Na realidade, o programa paulistano até que começou de forma correta, no ano passado, vistoriando veículos a diesel. Porém, houve equívocos e grande evasão que a prefeitura, convenientemente, deixou de revelar com clareza. Proprietários se queixam de prejuízos por inexperiência dos inspetores que insistiam nos testes, mesmo os motores dando sinais de debilidade mecânica. O correto seria continuar, por mais um ou dois anos, a fim de se ajustarem procedimentos, antes de ampliar o programa para automóveis e motocicletas.
Uma decisão política, totalmente equivocada, foi iniciar as vistorias agora em fevereiro pelos automóveis novos e seminovos. Nenhum argumento da Secretaria do Verde e Meio Ambiente se sustenta. Do ponto de vista educacional a medida é inócua porque antes da conscientização vem a capacidade financeira do dono do carro. Sem negar a importância de cuidar do ar que respiramos – não vai aqui nenhuma ironia –, há um dilema recorrente. Quem possui um automóvel de mais dez anos, por exemplo, vai gastar R$ 400,00 para colocar quatro pneus novos ou trocar o catalisador? Como convencê-lo sem nenhum apoio financeiro? Vai retirar o carro de circulação e leiloar como sucata?

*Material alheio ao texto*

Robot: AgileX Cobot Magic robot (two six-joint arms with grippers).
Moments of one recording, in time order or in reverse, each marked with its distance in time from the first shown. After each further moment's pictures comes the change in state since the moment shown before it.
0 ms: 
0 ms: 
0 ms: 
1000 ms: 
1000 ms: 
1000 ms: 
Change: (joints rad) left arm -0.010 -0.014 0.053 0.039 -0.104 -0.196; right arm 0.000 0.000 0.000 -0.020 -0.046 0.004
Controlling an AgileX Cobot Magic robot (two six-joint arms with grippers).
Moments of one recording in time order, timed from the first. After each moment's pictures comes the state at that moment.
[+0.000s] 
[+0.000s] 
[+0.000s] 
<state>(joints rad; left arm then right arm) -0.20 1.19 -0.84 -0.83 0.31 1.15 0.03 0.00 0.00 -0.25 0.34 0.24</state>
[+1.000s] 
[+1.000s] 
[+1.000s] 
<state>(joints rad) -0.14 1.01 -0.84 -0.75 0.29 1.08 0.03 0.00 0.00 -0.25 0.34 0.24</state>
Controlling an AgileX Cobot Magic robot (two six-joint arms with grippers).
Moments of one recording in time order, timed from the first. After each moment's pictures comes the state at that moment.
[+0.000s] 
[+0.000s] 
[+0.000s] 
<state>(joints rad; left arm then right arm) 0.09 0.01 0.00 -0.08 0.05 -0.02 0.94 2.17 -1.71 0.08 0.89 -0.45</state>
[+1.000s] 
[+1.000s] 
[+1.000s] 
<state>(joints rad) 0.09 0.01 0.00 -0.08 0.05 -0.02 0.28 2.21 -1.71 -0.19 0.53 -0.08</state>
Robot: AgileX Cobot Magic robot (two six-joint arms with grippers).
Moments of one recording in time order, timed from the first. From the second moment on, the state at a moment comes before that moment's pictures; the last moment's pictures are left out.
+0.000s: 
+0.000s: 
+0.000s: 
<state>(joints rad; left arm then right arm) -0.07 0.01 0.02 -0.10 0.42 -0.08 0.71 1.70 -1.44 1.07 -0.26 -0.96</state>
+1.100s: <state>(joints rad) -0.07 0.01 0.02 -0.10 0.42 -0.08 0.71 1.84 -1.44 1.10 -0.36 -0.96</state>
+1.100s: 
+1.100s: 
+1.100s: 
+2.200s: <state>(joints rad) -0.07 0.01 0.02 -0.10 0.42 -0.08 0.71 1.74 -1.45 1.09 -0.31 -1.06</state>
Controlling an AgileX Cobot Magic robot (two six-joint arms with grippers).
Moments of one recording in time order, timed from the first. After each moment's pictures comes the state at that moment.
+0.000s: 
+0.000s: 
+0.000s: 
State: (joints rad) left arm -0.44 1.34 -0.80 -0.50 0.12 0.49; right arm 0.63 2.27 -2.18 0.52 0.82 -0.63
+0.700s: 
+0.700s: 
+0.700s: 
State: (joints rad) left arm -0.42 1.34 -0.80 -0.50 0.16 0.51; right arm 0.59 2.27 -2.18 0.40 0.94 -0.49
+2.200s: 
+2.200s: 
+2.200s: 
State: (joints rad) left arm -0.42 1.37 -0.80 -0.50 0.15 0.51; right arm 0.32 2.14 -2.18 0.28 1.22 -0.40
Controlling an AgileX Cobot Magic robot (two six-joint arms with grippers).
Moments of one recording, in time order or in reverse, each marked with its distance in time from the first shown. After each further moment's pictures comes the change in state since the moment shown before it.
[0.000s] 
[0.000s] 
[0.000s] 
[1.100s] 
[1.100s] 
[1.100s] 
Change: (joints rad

Outra determinação inadmissível, que nenhum país do mundo civilizado tomou, foi obrigar carros com menos de três anos de uso a passar por inspeção ambiental. Situação bizarra: sistema antipoluição desenvolvido pelos fabricantes é certificado no mínimo por cinco anos ou 80.000 km. Automóveis emplacados em dezembro último, com placas de final 1, terão que ser vistoriados a partir de fevereiro! Sob ameaça de multa de mais R$ 500,00 e sem direito ao futuro licenciamento.
Em 2008, a prefeitura ordenou um programa de sensoriamento remoto de emissões no intuito de levantar o perfil poluente da frota paulistana. Os resultados existem, mas nunca foram divulgados. Obviamente porque os automóveis referidos cumpriam a legislação.
Existe suspeita de que se tomou a decisão esdrúxula com o objetivo de os donos dos veículos de maior poder aquisitivo “financiarem” a construção das estações de inspeção. A taxa será devolvida no primeiro ano. E nos outros? De qualquer forma é desperdício do dinheiro público à custa de incalculáveis aborrecimentos e perda de tempo dos motoristas.
Posição decepcionante mostrou a Anfavea que deveria ter se pronunciado, pelo menos em respeito aos clientes das fábricas. Quando questionada, limitou-se a comentar que “o importante é começar as inspeções”. Sem dúvida, mas o bom senso obriga que, antes de tudo, deva-se começar certo.
RODA VIVA
MOMENTO atual é de acenos entre grupos automobilísticos como partida de um processo de consolidação aparentemente irreversível. Investir em segurança e baixas emissões, sem grande encarecimento do produto e enfrentado a crise econômica, está na ordem do dia. Aliança BMW e PSA Peugeot Citroën tem tudo para dar certo. E pode nem demorar.
PREÇO de produção competitivo. A razão da FPT, subsidiária de motor e câmbio da Fiat, acelerar o desenvolvimento de uma versão de 1,8 L do motor de 1,6 L. Este, em breve, sairá das instalações adquiridas da Tritec, no Paraná. Como se trata de motor mais moderno que o de 1,84 L (do Linea), vindo da Argentina, terá aplicação em vários modelos da marca italiana.
FIT ficou maior, com estilo bem interessante e motor mais potente de 1,5 L/116 cv. Câmbio automático tira um pouco do brilhantismo do motor, apesar da resposta imediata do comando sequencial no volante. Estão no painel, comandos e instrumentos – tudo à vista e à mão – alguns dos pontos relevantes. Honda tem se destacado por interiores cada vez melhores.
NAVEGADOR XL, da holandesa TomTom, faz jus à fama. Resolução da tela larga (4,3 pol), rapidez ao recalcular rota e captação do sinal de satélites, além da fixação ao para-brisa, impressionam. Peca só por atualização dos mapas, tanto no Brasil como no exterior, como testado pela coluna. Para amenizar, podem-se partilhar correções no site da empresa.
ADIADO para 20 de março estreia de Gran Torino, dirigido e estrelado por Clint Eastwood. Filme imperdível, não apenas pela atração da história como pelo automóvel da Ford, parte essencial do roteiro. Rodado em Detroit, o drama espelha, em parte, as razões das dificuldades hoje vividas pelos chamados Três Grandes (GM, Ford e Chrysler).